The trappers worked inland they discovered two lakes. 
The Indians said the lakes were haunted by the evil spirit Seatco.  He was a bad tempered cannibal giant with a habit of knocking down trees on his victims.  Once when the Clallam and Quileute tribes were having a battle,  Seatco started a landslide that buried them.
It took more than an evil spirit to stop the HBC trapper when there were beaver hides involved.
 As the story goes one lake was larger than the other and since John Everett was bigger than John Sutherland they named the smaller lake Sutherland and the big lake Everett. It was later changed to Lake Crescent.  

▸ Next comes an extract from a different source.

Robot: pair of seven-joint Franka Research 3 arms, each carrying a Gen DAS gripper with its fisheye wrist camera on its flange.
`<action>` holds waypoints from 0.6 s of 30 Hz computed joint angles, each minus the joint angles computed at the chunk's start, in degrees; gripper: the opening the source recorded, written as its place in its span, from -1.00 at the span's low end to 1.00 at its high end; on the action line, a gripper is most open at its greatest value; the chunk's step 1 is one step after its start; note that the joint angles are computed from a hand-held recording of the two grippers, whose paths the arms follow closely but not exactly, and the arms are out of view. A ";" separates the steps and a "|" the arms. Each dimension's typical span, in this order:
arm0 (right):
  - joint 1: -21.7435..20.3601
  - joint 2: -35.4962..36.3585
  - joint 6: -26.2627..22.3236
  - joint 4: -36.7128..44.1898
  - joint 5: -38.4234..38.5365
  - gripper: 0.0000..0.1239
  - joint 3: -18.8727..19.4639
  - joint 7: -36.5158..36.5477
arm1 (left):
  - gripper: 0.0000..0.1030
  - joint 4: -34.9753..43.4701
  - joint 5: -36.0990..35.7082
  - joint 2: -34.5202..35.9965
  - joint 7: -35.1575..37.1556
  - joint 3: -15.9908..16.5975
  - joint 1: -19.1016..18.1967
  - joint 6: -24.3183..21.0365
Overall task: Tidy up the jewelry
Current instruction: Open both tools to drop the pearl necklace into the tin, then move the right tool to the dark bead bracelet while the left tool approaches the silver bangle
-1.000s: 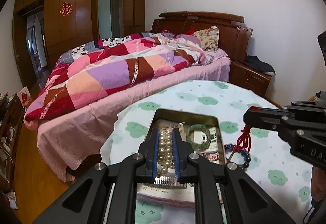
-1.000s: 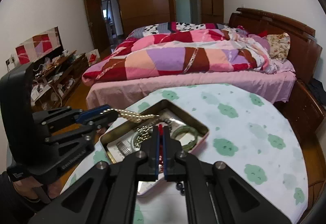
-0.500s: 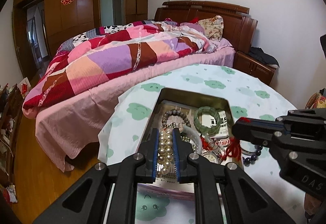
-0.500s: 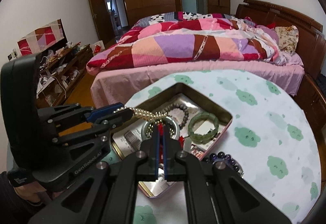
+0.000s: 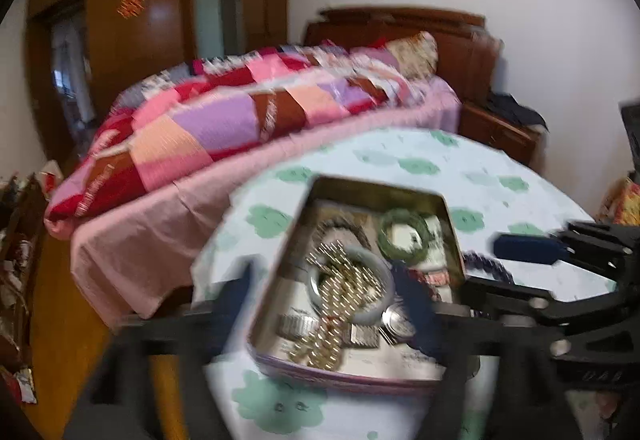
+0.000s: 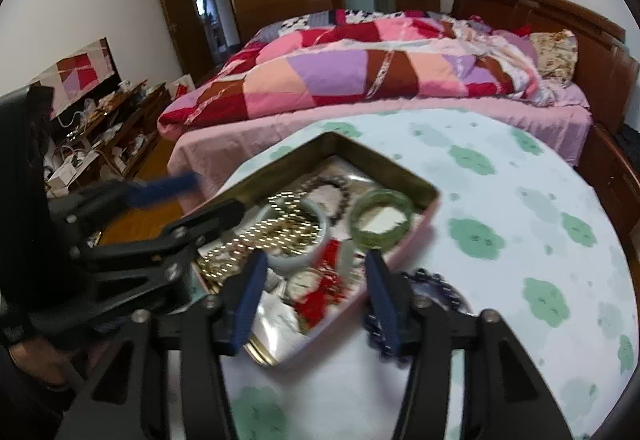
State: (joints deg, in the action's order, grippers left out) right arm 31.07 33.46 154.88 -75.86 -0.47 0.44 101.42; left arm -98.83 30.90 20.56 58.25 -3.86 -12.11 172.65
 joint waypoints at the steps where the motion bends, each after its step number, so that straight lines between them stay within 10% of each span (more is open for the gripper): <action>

Luckily for the beaver, the felt hat made from beaver fur has fallen from fashion. The beaver have recovered much of their former range.  If you’re lucky you can still find a beaver pond and watch them work. Beavers build canals, dams and houses with nothing more than sticks and mud and a lot of hard work.
Beaver ponds slow flood waters in the rainy season and conserve water when it’s dry. Many species of fish and wildlife depend on beavers for a part of their life cycle. The coho (silver) and chum (dog) salmon like to wait until high water and swim as far up a creek as they possibly can. If they can get into a beaver pond these fish have it made. Beaver ponds are fish hatcheries. They offer a refuge from winter floods and summer low water.     
Compare this to the human's bungling, corrupt excuses for salmon recovery. 
Beavers are not only smarter than people, they work for free.  
I can think of no better time than our nation’s birthday to thank the beavers for everything they have done to make this country what it is today.